We stayed for two days in the old harbour of Heracleon on Crete, recovering our spirits and waiting for the fleet to reassemble. Although we slept on the ships, there was time to visit dry land and bring on board fresh provisions and water — much of our stores had been damaged by water during the storm. I hired a local skiff and visited Robin, Little John and Reuben aboard their ship the Holy Ghost, and learnt that most of our fighting men were well and we had lost no more than a dozen to the storm, none of whom I knew well. One of our fellows, a seemingly steady Yorkshireman, had run mad during the storm and had tried to attack the master of his ship before throwing himself into the sea. But the majority of our force was intact and bobbing snugly in Heracleon harbour. Despite this news, I was heart-sick with worry: twenty-odd ships had disappeared in the storm, among them the richly appointed royal cog carrying Princess Berengaria, Queen Joanna — and my darling Nur.
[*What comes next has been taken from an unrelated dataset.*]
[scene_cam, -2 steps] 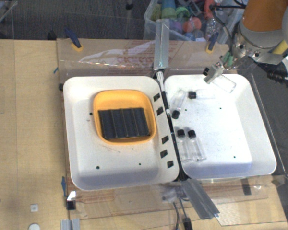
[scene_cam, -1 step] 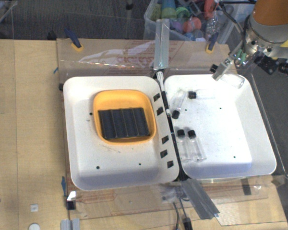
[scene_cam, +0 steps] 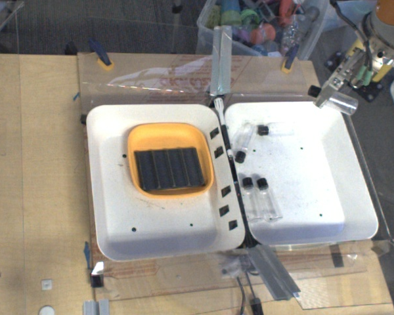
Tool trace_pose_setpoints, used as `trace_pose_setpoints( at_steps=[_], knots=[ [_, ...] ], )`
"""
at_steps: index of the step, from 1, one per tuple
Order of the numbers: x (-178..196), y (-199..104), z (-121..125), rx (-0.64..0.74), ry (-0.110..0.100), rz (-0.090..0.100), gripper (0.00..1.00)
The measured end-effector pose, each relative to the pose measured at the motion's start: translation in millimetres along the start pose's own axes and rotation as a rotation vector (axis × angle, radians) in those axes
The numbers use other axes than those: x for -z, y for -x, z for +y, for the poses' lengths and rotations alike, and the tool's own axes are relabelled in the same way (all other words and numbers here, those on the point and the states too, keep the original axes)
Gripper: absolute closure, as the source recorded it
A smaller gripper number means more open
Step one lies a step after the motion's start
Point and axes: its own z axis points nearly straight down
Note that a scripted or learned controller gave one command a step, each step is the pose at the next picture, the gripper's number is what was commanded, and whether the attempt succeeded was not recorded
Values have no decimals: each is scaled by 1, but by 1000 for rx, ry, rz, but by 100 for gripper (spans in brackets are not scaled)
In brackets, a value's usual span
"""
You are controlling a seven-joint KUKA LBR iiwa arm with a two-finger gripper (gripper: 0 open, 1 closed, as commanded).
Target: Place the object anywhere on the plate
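An orange plate (scene_cam: 135,143) lies in the left bin (scene_cam: 105,195). A black ribbed rectangular block (scene_cam: 169,169) rests flat on the plate, covering most of its middle. Several clear vials with black caps lie in the right bin (scene_cam: 328,176): one (scene_cam: 243,140) beside the divider, one (scene_cam: 273,130) at the back, and two (scene_cam: 259,199) side by side near the front left. My gripper (scene_cam: 333,97) hangs above the back right corner of the right bin, well away from the plate. A pale translucent piece shows at its tip; I cannot make out what it is.
A divider with black tabs (scene_cam: 223,176) runs between the two bins. A clear tub of coloured toys (scene_cam: 262,12) stands behind the bench. A metal bar (scene_cam: 220,61) rises at the back between the bins. Wooden bench surface lies to the left.
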Motion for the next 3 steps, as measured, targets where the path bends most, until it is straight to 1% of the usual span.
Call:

On the morning of the third day, when it was quite clear that no more ships would join us in Crete, we headed on for Rhodes, which was a good place to gain news, situated as it was on a major sea route. I was racked with guilt: I had loved two women who were not of the Christian faith, a Jew and a Muslim, and I wondered if God, as a punishment for consorting with unbelievers, had decided to take both of them from me. I suspected that I was suffering from a touch of sea fever: I had hardly known Ruth, and to say that I truly loved her was a lie. My worry and guilt over Nur, though, was real enough. I remembered every time we had made love, and tortured myself with those exquisite memories. Why had I been so stupid as to send her into service with the Princess? I should have kept her by my side so that I could protect her, as I had promised to do. That was nonsense, of course, and I knew it — how could I protect her from the sea-borne wrath of God? — but that knowledge did not ease my pain.